The EU is taking concrete political action to address this growing environmental crisis. Strong and robust research is required to ensure that policymaking is based on sound scientific evidence and to develop innovative solutions, solutions that reduce the amount of plastic waste, prevent its leakage into the seas and oceans and mitigate the effects of plastic on the environment. For 2018-2020, about EUR 100 million has been allocated under Horizon 2020 to projects directly related to the European Union’s plastics strategy, adding to the EUR 250 million already spent on plastics-related projects under Horizon 2020 up to then. In this CORDIS Results Pack we feature eight projects that are adding their voices to the mission to preserve and protect our oceans from the scourge of plastics waste and to offer alternative solutions to replace plastics with environmentally-friendly alternatives.

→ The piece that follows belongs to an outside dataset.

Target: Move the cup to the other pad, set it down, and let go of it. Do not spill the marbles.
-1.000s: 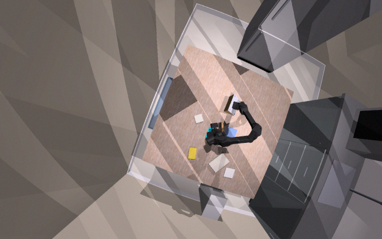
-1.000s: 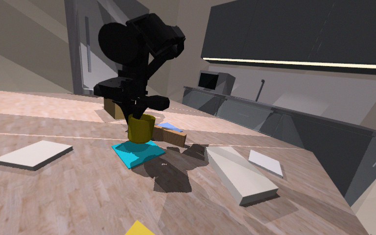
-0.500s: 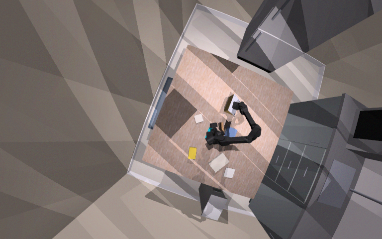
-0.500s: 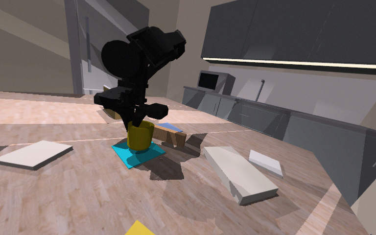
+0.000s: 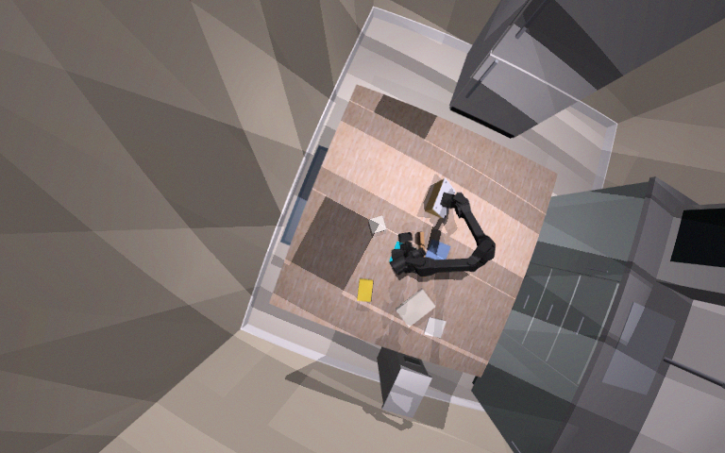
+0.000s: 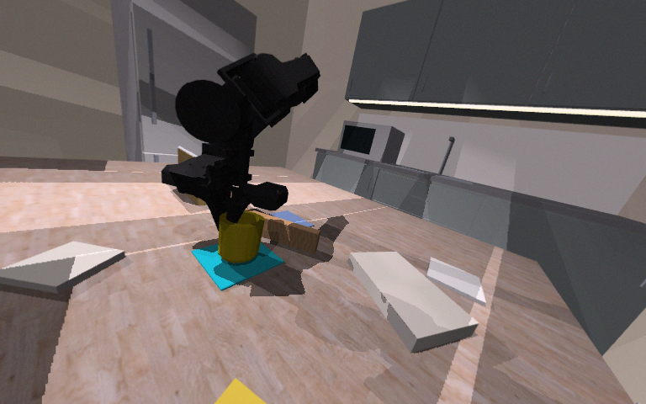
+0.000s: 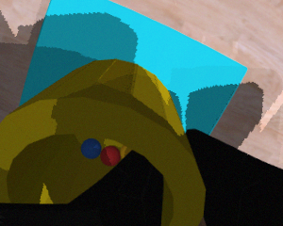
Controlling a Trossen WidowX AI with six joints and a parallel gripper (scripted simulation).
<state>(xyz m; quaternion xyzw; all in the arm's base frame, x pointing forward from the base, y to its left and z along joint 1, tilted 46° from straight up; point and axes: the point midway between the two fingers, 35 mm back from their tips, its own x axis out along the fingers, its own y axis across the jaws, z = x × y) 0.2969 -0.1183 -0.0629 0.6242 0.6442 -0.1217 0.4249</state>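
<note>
Now: gripper tip 2 cm short of the cup and 1 cm to the right of it. Round my gripper tip: blue marble 3 cm to the left, 3 cm ahead, 2 cm below; red marble 3 cm to the left, 2 cm below, 2 cm ahead; cyan pad 5 cm below, 3 cm ahead, 1 cm to the left.
</note>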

One of the featured projects is SAILCLEAN, led by an innovative Icelandic SME that is developing a customised boat capable of ‘mowing up’ marine litter. On a similar track, the WasteShark project has created what it calls its ‘SharkPod’, which allows aquadrones known as WasteSharks to autonomously deliver and empty waste, debris or biomass, from ports and inland waters, safely to shore. Back in the lab, the POSEIDOMM project has conducted ground-breaking research to study the impact of microplastic waste on the ocean’s sea-surface microlayer (SML) – essentially, the ocean’s ‘skin’, whilst the EuroMix project has focused on how to better monitor harmful materials that are found in humans and originate from a variety of origins, including the ocean. Taking another perspective on the problem, the Respon-SEA-ble project has worked to help educate and inform the public about how their present and future actions could potentially contribute to the ocean’s environmental degradation. Finally, the ECOLACTIFILM project, led by a pioneering French SME, has created a soluble solution for packaging based on milk proteins that negates the need for environmentally damaging petrol-based polymers that can easily find their way into the world’s waters.